# Problem of the Week Problem E and Solution Take a Seat 3

## Problem

Twelve people are sitting, equally spaced, around a circular table. They each hold a card with a different integer on it. For any two people sitting beside each other, the positive difference between the integers on their cards is no more than $$2$$. The people holding the integers $$5$$ and $$6$$ are seated as shown. The person opposite the person holding the $$6$$ is holding the integer $$x$$. What are the possible values of $$x$$?

## Solution

We will start with the card with the integer $$6$$. We are given that $$5$$ is on one side of the $$6$$. Let $$a$$ be the integer on the other side of the $$6$$.

Since each card contains a different integer and the positive difference between the integers on two cards beside each other is no more than $$2$$, then $$a$$ must be $$4$$, $$7$$, or
$$8$$. We will consider these three cases.

Case 1: $$a=7$$

Since the number on each card is different and we know that someone is holding a card with a $$5$$ and someone is holding a card with a $$6$$, then the integer to the right of the $$7$$ must be $$8$$ or $$9$$. Furthermore, every integer to the right of $$7$$ must be greater than $$7$$. Similarly, the integer to left of $$5$$ is either $$3$$ or $$4$$. Furthermore, any integer to the left of $$5$$ must be less than $$5$$.

Since $$x$$ is both to the right of $$7$$ and to the left of $$5$$, it must be both greater than $$7$$ and less than $$5$$. This is not possible.

Therefore, when $$a=7$$, there is no solution for $$x$$.

Case 2: $$a=4$$

Since the number on each card is different and we know that someone is holding a card with a $$5$$ and someone is holding a card with a $$6$$, then the integer to the right of $$4$$ must be $$3$$ or $$2$$. We will look at these two subcases.

• Case 2a: The card with integer $$3$$ is to the right of the card with integer $$4$$.

Notice then that every integer to the right of the $$3$$ must be less than $$3$$. Also the integer to the left of $$5$$ must be $$7$$ and every integer to left of the $$7$$ must be greater than $$7$$. Since $$x$$ is both to the right of $$3$$ and to the left of $$7$$, it must be both greater than $$7$$ and less than $$3$$. This is not possible.

Therefore, when $$a=4$$ and the integer to the right of it is $$3$$, there is no solution for $$x$$.

• Case 2b: The card with integer $$2$$ is to the right of the card with integer $$4$$.

Now, the integer to the left of $$5$$ can be either $$7$$ or $$3$$.

If the integer is $$7$$, then using a similar argument to that in Case 2a, there is no solution for $$x$$.

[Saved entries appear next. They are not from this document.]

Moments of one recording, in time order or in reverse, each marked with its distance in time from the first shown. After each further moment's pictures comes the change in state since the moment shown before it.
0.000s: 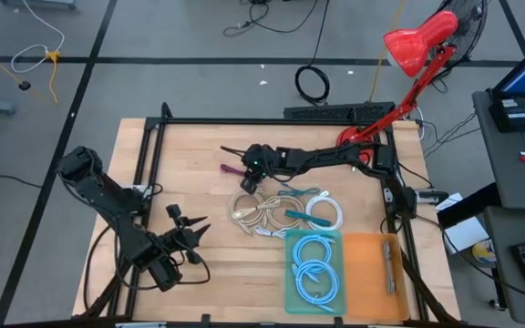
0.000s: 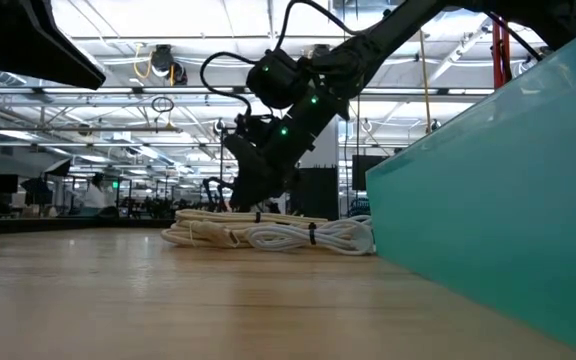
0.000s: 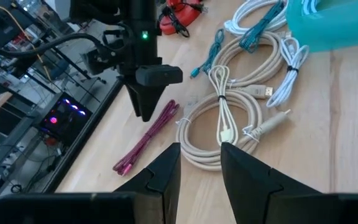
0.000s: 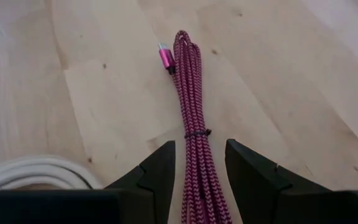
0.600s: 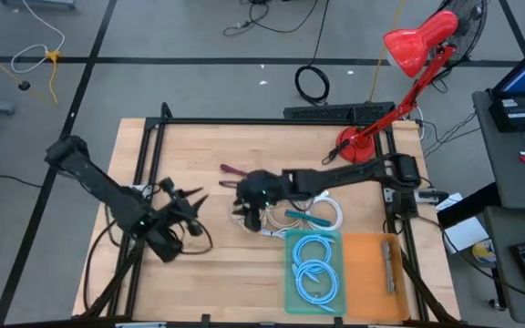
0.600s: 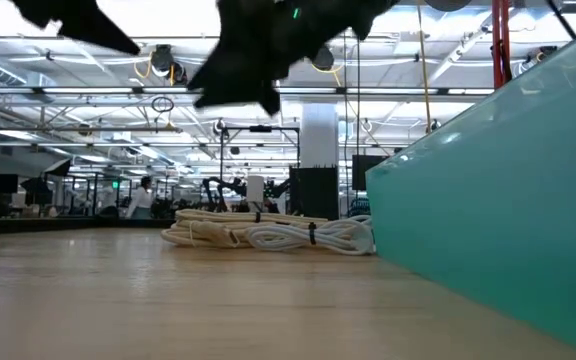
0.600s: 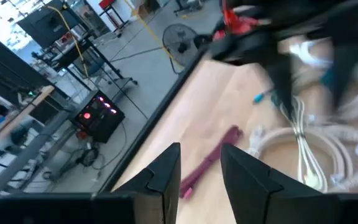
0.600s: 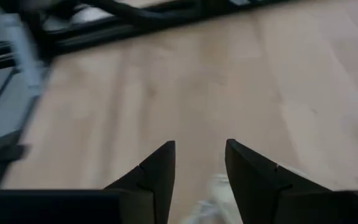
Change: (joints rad) left arm 0.186 -0.273 0.000 0.005 -0.077 0.249; right arm 0.256 -0.195 0.000 0.009 -0.204 -0.021
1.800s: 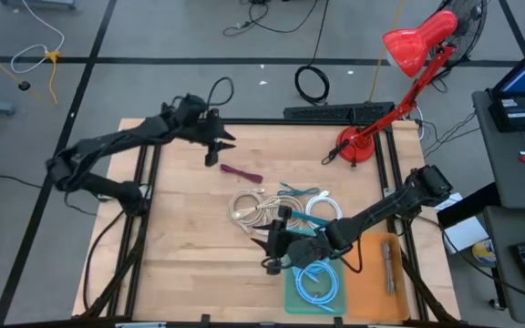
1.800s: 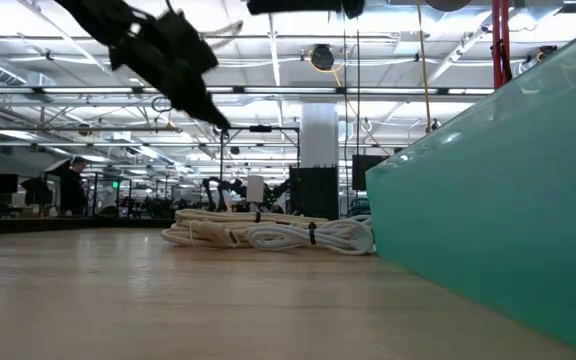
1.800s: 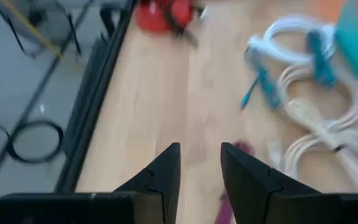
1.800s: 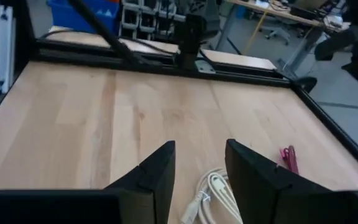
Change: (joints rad) left arm 1.338 0.149 0.075 0.573 1.660 1.136; right arm 0.423 -0.162 -0.234 0.209 0.812 -0.121
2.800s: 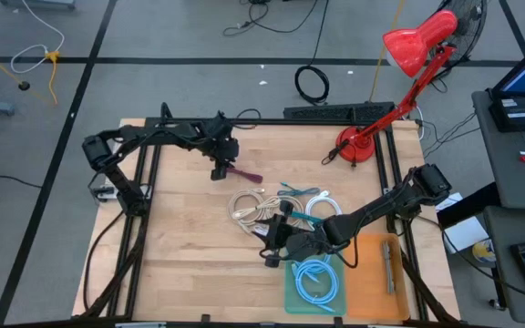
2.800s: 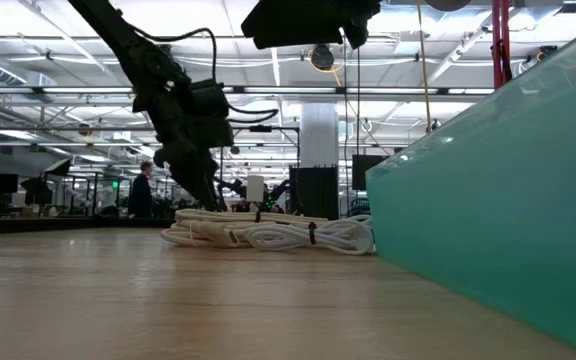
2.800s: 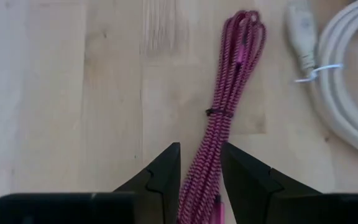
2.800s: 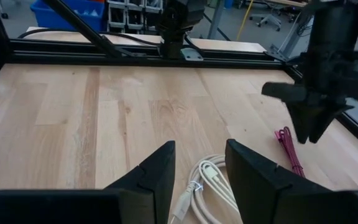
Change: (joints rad) left arm -0.059 0.336 0.009 -0.104 -0.129 0.091; right arm -0.035 0.000 -0.061 0.040 -0.001 0.068
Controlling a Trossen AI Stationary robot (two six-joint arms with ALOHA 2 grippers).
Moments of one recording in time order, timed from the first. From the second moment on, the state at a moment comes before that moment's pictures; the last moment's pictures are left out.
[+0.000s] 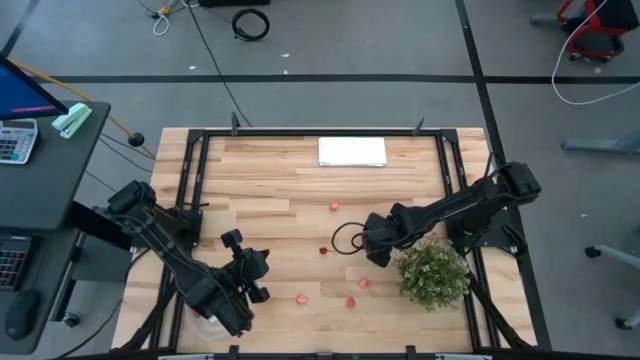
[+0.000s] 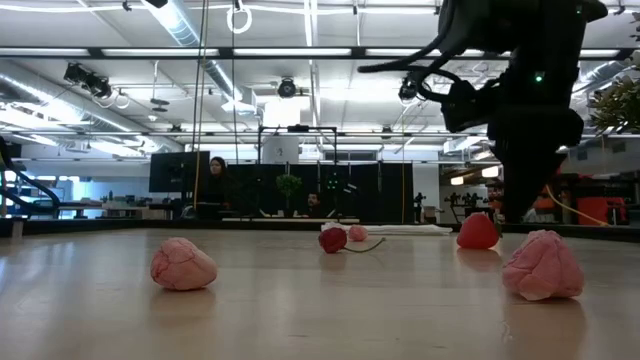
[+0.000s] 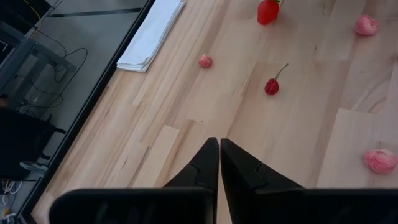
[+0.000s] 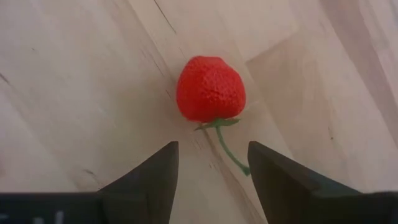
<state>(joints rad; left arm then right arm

If the integer to the left of $$5$$ is $$3$$, the only possible integer to the left of $$3$$ is $$1$$. This means the only possible integer to the right of $$2$$ is $$0$$. Which leads to the only possible integer to the left of $$1$$ is $$-1$$. Furthermore, the only possible integer to the right of $$0$$ is $$-2$$. Continuing in this manner, we get the table set up shown below.

From here, the only possible solution is $$x=-5$$.

Therefore, when $$a=4$$, the solution is $$x=-5$$.

Case 3: $$a=8$$

Since the number on each card is different and we know that someone is holding a card with a $$6$$, then the integer to right of the $$8$$ must be $$7$$, $$9$$, or $$10$$. Furthermore, since someone is already holding a $$5$$ and someone is already holding a $$6$$, every other integer to the the right of $$8$$ must be $$7$$ or greater.

The integer to the left of $$5$$ is either $$3$$, $$4$$, or $$7$$. If it is $$3$$ or $$4$$, then since someone is already holding the $$5$$ and someone is already holding the $$6$$, every integer to the left of $$5$$ must be less than $$5$$. Since $$x$$ is both to the right of $$8$$ and to the left of $$5$$, if there is a $$3$$ or a $$4$$ to the left of $$5$$, then $$x$$ must be both $$7$$ or greater and less than $$5$$. This is not possible.

Therefore, if a solution exists when $$a=8$$, then the integer to the left of $$5$$ must be
$$7$$. The integer to the left of $$7$$ must be $$5$$, $$6$$, $$8$$, or $$9$$. Since the $$5$$, $$6$$, and $$8$$ are already placed, then the only possible integer to the left of $$7$$ is $$9$$. Similarly, the only possible integer to the right of $$8$$ is $$10$$. Thus, the integer to the left of $$9$$ must be $$11$$. Continuing in this manner, we get the table set up shown below.

From here, the only possible solution is $$x=15$$.

Therefore, when $$a=8$$, the solution is $$x=15$$.

Therefore, the possible values for $$x$$ are $$x=-5$$ or $$x=15$$.